Seed Script¶
scripts/seed_git_history.py reads git log from a local repository and posts all commits to POST /api/v1/seed/commits in batches of 200.
Use this script once when first deploying Leliel against a repository that already has commit history. It populates Repo, Branch, and Commit nodes so that historical context is available in the graph before any CI builds have been ingested.
Prerequisites¶
- Python 3.12 with
requestsinstalled - Leliel API running and reachable
- A local clone of the repository to seed
# Install the requests library into your active Python environment before running
pip install requests
Usage¶
# Run the seed script to post all commits from a local git repository to Leliel
python scripts/seed_git_history.py \
--repo-path /path/to/local/repo \
--repo-name my-repo \
--branch main \
--api-url http://localhost:8081 \
--api-key your-pipeline-key
Arguments¶
| Argument | Required | Default | Description |
|---|---|---|---|
--repo-path |
Yes | — | Path to the local git repository to read commit history from |
--repo-name |
Yes | — | Repo name as stored in the graph. Must match the repo field in build ingest payloads. |
--branch |
No | main |
Branch name to walk; uses --first-parent to follow the mainline only |
--api-url |
Yes | — | Knowledge API base URL, no trailing slash |
--api-key |
Yes | — | Pipeline key (KNOWLEDGE_API_KEY) |
--dry-run |
No | — | Parse and count commits but do not POST to the API |
Dry run¶
Run with --dry-run first to confirm the repo path and commit count before writing any data:
# Parse commits from git log without sending any data to the Knowledge API
python scripts/seed_git_history.py \
--repo-path /path/to/local/repo \
--repo-name my-repo \
--api-url http://localhost:8081 \
--api-key your-pipeline-key \
--dry-run
Output:
Batch processing¶
Commits are posted in batches of 200. Progress is printed after each batch completes:
Notes¶
The script uses git log --first-parent to walk only the mainline of the specified branch. Commits that arrived on the branch via a merge are not followed into their source branches. This keeps the commit graph clean and avoids importing large numbers of commits that belong to feature branches.

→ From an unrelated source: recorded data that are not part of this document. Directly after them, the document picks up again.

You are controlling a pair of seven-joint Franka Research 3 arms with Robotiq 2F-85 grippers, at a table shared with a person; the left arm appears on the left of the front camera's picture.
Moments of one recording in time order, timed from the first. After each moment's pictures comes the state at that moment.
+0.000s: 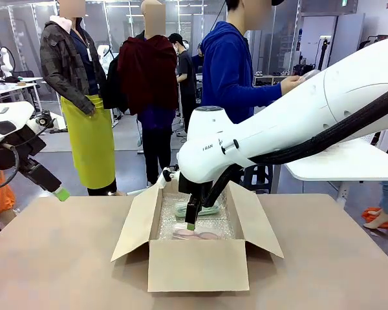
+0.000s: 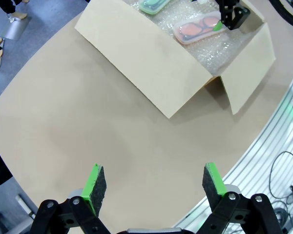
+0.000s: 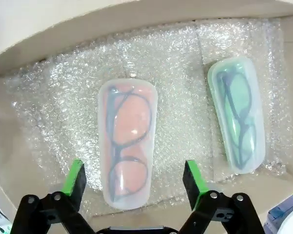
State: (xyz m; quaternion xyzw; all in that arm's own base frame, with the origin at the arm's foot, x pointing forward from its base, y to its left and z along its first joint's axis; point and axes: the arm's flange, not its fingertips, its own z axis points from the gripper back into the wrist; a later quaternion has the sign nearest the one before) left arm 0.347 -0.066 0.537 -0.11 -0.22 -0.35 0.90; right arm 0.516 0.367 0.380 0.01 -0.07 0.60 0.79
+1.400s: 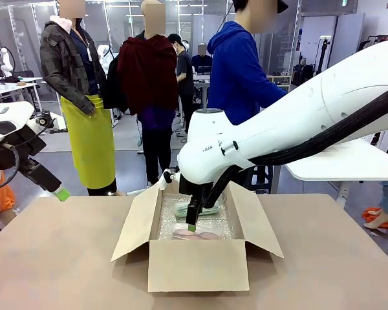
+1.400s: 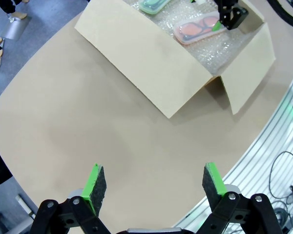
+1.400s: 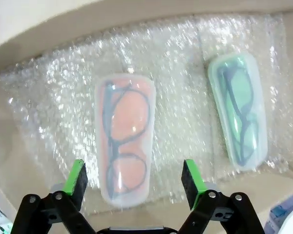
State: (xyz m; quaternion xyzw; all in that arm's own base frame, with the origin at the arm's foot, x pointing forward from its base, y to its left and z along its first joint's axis) left arm 0.347 -0.066 0.537 -0.11 -0.22 -0.35 0.90; right arm 0.518 0.358 0.383 0.01 -0.06 0.60 0.80
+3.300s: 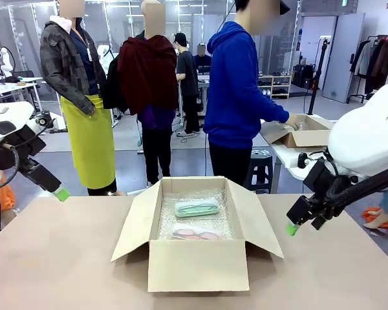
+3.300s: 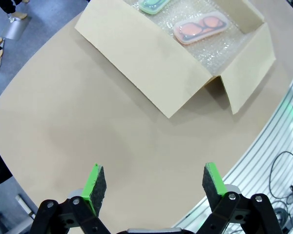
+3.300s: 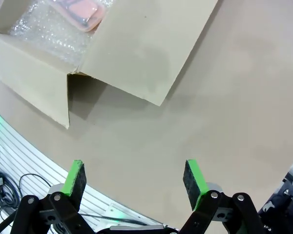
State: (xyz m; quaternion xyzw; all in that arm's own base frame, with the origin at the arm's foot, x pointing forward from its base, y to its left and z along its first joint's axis) left arm 0.347 -0.067 0.537 -0.11 -0.22 -0.35 0.90; right arm 0.359 0.085 0.450 0.13 -0.11 0.22 0.96
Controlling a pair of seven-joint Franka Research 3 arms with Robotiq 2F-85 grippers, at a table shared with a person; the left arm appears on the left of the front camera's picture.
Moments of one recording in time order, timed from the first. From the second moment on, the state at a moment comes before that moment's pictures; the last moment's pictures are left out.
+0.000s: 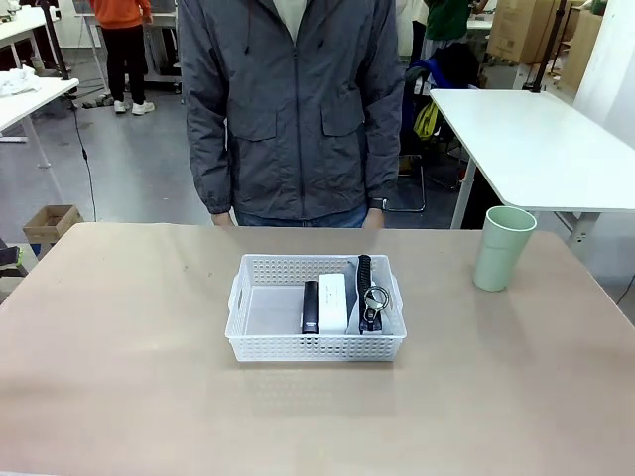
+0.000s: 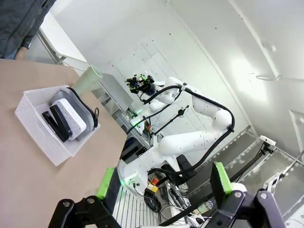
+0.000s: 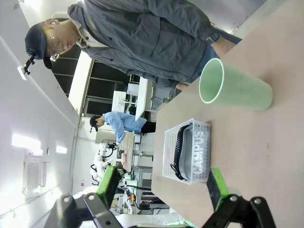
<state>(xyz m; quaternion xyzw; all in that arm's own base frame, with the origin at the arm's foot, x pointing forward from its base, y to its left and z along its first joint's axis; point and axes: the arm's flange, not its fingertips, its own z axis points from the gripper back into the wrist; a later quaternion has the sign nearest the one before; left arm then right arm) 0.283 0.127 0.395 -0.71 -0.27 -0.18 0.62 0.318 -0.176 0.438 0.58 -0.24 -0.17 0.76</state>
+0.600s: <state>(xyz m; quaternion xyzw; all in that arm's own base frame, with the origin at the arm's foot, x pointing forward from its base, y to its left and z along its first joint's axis) 0.283 0.127 0.395 -0.71 -0.27 -0.18 0.62 0.335 -0.153 0.441 0.53 -0.30 -0.02 0.79</state>
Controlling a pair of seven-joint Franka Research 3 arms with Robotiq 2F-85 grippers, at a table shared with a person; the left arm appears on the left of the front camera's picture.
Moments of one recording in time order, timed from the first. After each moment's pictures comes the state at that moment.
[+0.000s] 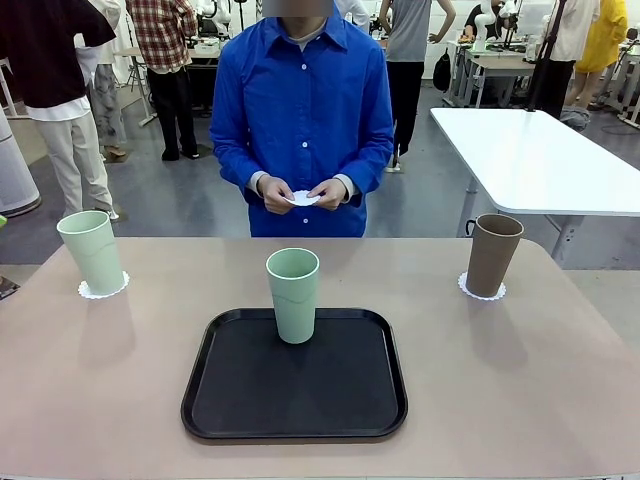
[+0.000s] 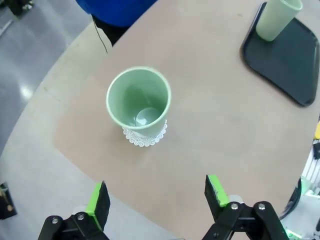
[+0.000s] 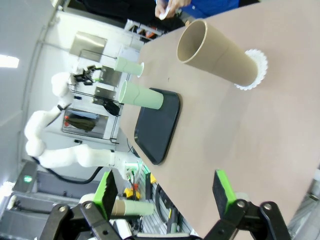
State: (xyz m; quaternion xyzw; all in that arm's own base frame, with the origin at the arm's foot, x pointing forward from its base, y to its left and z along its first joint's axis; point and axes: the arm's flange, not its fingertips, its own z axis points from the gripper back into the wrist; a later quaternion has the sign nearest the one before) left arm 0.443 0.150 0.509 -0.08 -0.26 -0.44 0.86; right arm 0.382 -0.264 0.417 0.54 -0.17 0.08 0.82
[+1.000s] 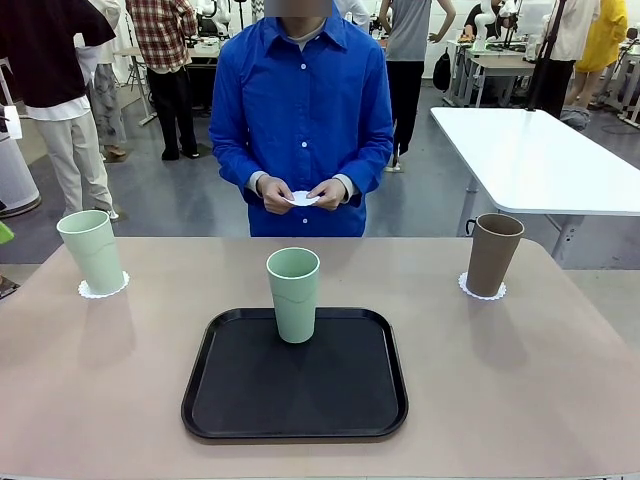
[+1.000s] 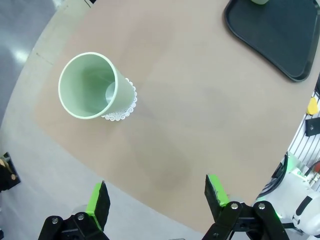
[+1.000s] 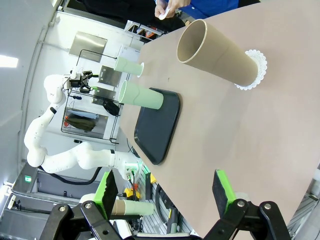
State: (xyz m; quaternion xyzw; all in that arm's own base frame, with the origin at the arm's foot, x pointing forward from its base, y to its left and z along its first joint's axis) left arm 0.415 0.079 0.521 -0.01 -0.15 -0.46 0.88; right arm 0.382 -0.264 0.417 0.54 -0.17 0.08 0.82
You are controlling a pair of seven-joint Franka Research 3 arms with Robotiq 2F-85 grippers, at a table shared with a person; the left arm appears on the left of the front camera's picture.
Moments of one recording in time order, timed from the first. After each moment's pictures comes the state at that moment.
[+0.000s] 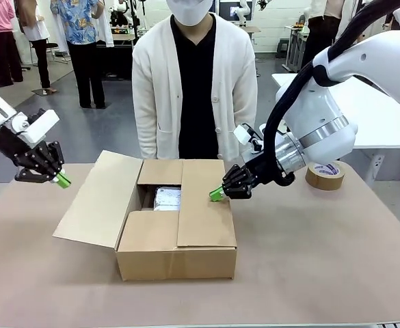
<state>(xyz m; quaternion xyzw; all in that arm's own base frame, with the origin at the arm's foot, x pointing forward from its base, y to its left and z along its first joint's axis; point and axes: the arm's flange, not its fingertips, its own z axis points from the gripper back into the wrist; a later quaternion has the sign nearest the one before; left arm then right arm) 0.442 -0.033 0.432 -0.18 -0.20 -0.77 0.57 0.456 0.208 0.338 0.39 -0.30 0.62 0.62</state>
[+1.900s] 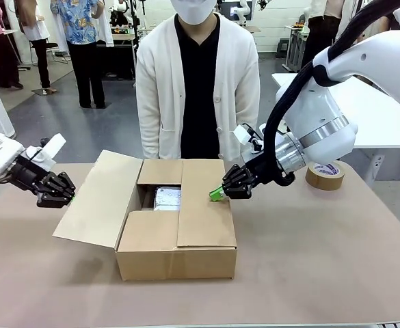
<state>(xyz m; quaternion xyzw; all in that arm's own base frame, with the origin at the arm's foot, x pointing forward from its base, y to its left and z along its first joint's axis) 0.444 -0.029 0.341 -0.29 -0.25 -0.63 0.68 0.456 0.208 0.338 0.39 -0.30 0.62 0.62</state>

The --repo-name value controls the repo property stored on every Repo, Branch, and Commit node created by the seed. It must match the repo field used in build ingest payloads. If they differ, builds and seed commits will be stored under separate Repo nodes in the graph.
Re-seeding is safe
All seed writes use MERGE. Running the script multiple times against the same repo will update existing nodes without creating duplicates.